Show all lines containing "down" from the data below.

RECORDS PROVIDED:

---*---

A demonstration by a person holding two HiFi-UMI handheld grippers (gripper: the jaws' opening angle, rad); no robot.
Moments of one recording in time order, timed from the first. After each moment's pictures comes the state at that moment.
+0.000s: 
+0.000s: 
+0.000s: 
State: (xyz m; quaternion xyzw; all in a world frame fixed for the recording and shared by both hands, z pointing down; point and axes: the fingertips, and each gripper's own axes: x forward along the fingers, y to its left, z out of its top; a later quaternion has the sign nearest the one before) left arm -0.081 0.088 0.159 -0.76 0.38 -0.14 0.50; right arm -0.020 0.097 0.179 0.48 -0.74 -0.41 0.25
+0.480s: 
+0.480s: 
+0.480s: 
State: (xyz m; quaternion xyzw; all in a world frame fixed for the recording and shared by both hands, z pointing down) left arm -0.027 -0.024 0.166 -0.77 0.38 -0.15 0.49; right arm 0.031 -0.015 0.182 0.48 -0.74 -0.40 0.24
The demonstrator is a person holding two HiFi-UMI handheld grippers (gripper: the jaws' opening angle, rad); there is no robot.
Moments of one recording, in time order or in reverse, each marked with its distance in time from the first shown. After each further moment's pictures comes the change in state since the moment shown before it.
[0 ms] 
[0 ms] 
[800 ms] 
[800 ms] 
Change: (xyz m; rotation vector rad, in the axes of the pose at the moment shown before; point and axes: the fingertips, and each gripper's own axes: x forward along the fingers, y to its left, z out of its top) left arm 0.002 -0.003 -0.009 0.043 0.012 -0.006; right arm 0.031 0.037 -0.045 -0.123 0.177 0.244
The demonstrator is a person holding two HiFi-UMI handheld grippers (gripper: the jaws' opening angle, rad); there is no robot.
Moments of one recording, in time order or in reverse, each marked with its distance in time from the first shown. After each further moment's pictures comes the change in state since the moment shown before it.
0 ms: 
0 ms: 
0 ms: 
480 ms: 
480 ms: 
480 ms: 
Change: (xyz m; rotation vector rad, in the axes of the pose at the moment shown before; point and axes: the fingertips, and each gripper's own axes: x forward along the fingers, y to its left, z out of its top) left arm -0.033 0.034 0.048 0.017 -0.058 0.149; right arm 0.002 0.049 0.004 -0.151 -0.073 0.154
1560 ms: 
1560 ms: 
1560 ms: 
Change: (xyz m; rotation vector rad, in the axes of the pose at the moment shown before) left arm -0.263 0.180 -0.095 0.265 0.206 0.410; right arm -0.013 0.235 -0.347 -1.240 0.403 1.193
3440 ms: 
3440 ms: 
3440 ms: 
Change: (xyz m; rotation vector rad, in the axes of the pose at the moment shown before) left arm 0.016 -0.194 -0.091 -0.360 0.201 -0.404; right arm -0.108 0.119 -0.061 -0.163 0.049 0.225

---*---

SOLUTION TO THE EXERCISE:
State: (xyz m; quaternion xyzw; all in a world frame fixed for the recording and shared by both hands, z pointing down; point and axes: the fingertips, and each gripper's own axes: x forward along the fingers, y to its left, z out of its top; a later quaternion has the sign nearest the one before) left arm -0.081 0.088 0.159 -0.76 0.38 -0.14 0.50; right arm -0.020 0.097 0.179 0.48 -0.74 -0.41 0.25
State: (xyz m; quaternion xyzw; all in a world frame fixed for the recording and shared by both hands, z pointing down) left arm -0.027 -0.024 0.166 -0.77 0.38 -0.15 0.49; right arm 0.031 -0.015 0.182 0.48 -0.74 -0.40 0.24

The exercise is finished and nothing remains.